Space to survive: Even wolves need room, new USU study finds

Published: Tuesday, May 13 2014 8:10 p.m. MDT

A new Utah State University study shows that wolves need space to raise their young lest they fight to the death to protect their turf. The study used 13 years worth of data collected from 280 radio-collared wolves in Yellowstone National Park.

Dan Stahler, National Park Service

LOGAN — Having your own space not only brings peace of mind, but it also correlates strongly to a greater chance of survival for wolf families at Yellowstone National Park.

A new study involving Logan's Utah State University and University of Oxford found wolves will fight to the death to protect their turf if they lack adequate space to raise their pups.

The aggressive behavior of families looking out for their own is not limited to wolves, or the wilds of nature, said researcher Dan MacNulty, a USU ecologist and assistant professor in the Department of Wildland Resources.

"These family groups of wolves that are competing with each other for space and resources. That is not unlike humans," he said. "It is well-demonstrated that chimpanzees will compete and war with each other over space and resources and certainly humans are known to do so, if in a more sophisticated way."
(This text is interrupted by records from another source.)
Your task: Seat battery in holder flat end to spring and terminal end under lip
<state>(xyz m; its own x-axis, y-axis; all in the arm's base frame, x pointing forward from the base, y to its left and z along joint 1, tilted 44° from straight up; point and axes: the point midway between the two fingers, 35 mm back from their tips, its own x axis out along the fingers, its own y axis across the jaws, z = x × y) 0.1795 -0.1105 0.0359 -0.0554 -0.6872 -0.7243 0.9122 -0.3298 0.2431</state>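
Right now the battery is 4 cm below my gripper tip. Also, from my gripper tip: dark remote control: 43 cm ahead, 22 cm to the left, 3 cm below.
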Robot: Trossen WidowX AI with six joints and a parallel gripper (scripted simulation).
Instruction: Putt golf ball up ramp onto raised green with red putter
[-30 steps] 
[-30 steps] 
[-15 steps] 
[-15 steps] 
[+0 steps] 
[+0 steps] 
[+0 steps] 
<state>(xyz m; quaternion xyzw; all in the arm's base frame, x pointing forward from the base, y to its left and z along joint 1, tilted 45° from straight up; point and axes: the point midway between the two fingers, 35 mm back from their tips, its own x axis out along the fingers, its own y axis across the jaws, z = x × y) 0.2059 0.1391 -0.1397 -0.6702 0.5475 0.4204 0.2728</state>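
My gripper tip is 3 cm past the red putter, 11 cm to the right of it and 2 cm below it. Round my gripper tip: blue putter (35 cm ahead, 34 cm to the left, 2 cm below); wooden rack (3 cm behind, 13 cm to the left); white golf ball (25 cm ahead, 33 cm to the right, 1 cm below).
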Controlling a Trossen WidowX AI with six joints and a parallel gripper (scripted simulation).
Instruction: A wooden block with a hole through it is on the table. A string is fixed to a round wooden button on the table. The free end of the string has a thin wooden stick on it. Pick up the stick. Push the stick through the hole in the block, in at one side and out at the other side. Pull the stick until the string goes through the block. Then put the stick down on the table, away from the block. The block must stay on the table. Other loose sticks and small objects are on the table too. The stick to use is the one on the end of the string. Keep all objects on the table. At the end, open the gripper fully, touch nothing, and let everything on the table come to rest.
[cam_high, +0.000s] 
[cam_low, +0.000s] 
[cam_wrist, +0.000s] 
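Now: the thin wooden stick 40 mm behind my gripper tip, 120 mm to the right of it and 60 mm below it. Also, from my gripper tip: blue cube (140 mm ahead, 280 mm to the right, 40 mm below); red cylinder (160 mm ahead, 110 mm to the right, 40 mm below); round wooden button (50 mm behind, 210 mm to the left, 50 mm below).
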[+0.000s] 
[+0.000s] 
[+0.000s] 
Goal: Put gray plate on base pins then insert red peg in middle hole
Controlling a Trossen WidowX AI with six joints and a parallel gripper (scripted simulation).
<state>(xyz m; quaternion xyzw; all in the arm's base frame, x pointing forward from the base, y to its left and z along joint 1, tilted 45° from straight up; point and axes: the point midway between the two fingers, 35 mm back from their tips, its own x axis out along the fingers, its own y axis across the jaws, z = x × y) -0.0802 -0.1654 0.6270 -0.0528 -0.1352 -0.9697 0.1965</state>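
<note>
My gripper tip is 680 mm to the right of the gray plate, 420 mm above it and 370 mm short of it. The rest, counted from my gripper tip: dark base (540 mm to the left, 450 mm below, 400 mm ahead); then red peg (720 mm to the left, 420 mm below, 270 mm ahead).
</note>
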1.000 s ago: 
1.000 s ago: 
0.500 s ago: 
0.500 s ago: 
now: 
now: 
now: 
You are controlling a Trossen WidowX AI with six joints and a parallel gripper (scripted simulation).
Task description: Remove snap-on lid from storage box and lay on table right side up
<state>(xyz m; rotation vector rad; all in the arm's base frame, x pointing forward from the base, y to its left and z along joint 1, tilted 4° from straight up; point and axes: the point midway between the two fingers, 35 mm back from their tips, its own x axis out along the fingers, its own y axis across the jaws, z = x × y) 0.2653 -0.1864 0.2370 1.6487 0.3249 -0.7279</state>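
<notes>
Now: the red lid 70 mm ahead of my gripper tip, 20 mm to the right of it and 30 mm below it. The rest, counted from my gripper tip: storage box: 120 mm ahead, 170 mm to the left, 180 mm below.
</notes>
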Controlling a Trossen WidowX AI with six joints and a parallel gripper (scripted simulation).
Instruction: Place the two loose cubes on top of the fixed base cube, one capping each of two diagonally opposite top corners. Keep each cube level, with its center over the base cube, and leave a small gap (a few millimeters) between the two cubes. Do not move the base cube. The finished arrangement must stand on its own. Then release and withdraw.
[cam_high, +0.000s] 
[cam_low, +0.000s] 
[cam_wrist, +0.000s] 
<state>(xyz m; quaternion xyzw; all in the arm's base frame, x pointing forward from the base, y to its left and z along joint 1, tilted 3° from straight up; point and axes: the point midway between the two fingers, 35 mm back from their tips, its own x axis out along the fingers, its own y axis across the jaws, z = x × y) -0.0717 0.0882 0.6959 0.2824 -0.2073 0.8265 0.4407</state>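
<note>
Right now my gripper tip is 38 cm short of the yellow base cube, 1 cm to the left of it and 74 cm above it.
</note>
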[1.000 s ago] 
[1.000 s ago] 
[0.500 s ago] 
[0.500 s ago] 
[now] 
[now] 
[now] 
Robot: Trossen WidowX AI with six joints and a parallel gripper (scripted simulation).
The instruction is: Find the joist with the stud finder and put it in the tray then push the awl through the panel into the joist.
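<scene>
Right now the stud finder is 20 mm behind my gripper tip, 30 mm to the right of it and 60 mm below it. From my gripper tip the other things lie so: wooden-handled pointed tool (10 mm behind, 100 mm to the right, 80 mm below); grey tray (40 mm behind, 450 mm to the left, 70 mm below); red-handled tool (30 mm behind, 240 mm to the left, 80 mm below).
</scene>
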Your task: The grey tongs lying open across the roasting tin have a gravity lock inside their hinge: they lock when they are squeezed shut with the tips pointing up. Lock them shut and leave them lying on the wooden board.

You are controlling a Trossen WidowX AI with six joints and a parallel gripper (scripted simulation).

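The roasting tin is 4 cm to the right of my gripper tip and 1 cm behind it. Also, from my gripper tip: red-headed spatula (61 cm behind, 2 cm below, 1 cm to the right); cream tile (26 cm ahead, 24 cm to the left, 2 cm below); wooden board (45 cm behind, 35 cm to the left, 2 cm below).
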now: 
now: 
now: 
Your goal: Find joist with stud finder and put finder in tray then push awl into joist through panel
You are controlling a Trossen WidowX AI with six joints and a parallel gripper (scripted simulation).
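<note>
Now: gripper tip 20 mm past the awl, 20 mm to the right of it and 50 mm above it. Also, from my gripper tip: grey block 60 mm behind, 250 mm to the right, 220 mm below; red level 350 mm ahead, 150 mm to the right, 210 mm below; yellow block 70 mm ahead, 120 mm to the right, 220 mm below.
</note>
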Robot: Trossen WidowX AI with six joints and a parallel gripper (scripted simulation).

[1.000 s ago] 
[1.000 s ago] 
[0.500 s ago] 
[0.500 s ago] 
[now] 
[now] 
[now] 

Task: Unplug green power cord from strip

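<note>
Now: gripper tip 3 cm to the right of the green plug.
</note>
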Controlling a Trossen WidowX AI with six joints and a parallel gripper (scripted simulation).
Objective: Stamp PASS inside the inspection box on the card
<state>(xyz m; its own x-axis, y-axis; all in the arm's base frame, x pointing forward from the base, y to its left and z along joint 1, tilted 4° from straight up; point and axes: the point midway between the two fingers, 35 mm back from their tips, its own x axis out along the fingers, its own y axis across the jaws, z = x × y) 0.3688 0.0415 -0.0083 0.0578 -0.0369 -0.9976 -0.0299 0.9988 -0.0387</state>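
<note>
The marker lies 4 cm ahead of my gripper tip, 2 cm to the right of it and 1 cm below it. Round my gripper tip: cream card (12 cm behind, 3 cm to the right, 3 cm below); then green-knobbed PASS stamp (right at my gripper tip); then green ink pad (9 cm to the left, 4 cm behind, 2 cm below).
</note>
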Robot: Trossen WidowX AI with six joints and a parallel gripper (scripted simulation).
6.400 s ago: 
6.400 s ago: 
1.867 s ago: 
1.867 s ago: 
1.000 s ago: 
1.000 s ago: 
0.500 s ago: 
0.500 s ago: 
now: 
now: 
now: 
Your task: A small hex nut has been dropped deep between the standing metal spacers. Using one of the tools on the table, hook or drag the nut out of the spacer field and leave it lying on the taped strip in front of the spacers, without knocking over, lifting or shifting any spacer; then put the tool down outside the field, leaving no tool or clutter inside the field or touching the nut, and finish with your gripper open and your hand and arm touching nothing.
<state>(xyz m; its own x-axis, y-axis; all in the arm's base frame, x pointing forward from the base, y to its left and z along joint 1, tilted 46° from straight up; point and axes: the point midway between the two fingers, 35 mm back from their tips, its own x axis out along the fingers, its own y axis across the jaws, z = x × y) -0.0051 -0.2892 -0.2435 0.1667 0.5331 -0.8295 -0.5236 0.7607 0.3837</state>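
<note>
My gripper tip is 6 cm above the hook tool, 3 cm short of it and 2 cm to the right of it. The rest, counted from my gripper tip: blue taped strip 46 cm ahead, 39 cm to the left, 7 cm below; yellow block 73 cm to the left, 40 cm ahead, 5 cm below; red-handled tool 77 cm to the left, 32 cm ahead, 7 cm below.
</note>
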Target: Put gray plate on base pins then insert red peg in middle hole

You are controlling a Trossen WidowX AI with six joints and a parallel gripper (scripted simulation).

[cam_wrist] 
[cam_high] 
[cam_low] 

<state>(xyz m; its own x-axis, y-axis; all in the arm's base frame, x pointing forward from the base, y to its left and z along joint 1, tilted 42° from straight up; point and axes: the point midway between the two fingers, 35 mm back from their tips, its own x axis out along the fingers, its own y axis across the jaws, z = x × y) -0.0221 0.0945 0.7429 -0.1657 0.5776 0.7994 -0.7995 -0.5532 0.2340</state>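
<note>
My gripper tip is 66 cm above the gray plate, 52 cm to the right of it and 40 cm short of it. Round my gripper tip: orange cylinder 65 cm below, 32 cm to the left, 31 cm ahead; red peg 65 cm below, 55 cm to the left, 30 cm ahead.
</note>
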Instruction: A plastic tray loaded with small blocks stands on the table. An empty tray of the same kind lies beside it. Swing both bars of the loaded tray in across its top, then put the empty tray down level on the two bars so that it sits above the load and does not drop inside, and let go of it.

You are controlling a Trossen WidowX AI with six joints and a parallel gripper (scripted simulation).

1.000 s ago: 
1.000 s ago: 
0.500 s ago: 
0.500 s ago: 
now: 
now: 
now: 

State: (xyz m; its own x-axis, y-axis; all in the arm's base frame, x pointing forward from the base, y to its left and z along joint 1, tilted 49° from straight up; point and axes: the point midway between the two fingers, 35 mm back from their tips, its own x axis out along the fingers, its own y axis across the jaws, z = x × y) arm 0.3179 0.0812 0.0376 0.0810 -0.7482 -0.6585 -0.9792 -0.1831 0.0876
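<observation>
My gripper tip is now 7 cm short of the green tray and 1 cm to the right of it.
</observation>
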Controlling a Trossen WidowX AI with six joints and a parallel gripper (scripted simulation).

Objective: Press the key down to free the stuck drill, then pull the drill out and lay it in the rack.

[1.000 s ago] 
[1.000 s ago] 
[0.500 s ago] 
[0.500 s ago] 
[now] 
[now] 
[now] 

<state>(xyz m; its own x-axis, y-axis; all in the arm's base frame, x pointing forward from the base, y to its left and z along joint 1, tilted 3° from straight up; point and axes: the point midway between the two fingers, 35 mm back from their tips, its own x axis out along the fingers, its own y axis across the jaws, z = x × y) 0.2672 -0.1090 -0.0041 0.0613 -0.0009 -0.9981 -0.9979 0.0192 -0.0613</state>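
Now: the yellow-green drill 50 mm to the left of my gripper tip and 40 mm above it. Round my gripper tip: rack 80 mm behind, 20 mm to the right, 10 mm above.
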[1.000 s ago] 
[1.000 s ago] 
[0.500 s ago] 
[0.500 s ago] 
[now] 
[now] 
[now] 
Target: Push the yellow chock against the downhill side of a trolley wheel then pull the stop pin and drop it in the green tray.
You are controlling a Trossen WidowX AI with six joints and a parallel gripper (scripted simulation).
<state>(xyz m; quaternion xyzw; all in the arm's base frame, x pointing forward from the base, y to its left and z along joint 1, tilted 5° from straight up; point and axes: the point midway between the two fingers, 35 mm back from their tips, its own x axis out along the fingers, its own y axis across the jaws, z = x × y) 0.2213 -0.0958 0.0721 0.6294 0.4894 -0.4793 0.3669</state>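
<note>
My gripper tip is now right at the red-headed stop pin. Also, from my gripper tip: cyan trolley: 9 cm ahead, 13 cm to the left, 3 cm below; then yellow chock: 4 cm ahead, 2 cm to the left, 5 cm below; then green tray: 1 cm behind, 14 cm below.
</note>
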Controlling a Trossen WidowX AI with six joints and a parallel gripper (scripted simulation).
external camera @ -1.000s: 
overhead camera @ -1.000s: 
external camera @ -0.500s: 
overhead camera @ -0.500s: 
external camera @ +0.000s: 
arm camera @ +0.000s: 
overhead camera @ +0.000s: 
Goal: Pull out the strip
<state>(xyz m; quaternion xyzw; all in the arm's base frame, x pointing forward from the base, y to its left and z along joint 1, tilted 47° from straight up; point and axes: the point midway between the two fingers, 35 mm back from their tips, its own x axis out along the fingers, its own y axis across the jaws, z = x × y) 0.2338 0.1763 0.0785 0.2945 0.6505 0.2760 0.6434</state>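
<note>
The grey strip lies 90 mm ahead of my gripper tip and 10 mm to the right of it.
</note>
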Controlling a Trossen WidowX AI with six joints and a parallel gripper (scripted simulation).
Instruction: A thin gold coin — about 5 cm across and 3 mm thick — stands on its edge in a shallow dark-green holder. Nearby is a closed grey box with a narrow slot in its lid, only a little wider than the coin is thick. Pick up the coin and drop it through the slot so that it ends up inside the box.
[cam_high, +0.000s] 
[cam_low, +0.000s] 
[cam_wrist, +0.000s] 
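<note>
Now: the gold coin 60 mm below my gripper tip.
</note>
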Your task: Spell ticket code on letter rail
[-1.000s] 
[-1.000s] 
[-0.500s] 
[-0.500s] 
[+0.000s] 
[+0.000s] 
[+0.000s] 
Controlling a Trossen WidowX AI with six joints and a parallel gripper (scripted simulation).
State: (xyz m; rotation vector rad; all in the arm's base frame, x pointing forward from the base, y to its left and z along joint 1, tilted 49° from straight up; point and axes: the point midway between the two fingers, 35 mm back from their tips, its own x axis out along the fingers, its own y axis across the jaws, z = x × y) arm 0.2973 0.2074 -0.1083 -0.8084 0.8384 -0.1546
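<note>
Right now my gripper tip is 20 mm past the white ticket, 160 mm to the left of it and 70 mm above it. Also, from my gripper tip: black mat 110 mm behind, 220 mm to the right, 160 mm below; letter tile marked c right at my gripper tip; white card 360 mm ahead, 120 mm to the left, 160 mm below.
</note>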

The study, published in the online issue of the Journal of Animal Ecology in the British Ecological Society, followed 280 collared wolves in northern Yellowstone for 13 years.

"This study produced a generally novel result because the conventional thinking is that large carnivores are limited by the abundance of prey in a given area," MacNulty said. "But what these wolves are ultimately limited by is the amount of space they have to raise their pups in safety."

Wolves killing wolves is their No. 1 cause of death in Yellowstone and MacNulty said the research showed that adult survival rates dropped below 70 percent if there were greater than 65 wolves per 1,000 square kilometers.

These key observations in wolf infanticide may provide helpful lessons for management of wolf populations because of the insights they deliver, he said.

"For those concerned about wolf populations, even when you have super abundant prey like in Yellowstone, there are limits to wolf population growth. There is an intrinsic limit to the number of wolves that occupy a given space," MacNulty said, adding that because rival packs will attack and kill rival wolf pups, their numbers are self-limiting.

"What this paper does say is, though there is this notion that wolves will increase like a locust without any sort of natural limit, that idea is not supported by the data," he said.

MacNulty, who has been studying the wolves at Yellowstone for 19 years, said the rivalry among wolf families ramps up despite ample food when they are packed in too closely to one another.

"One of the things everyone needs to realize is that these wolf packs are not random collections of individuals," he said. "They are packs led by parents, with the offspring of the current year and preceeding years, often with aunts and uncles who are related to the breeding male and females. … More wolves meant more fighting and killing. As a result, survival rates declined as wolf density increased.”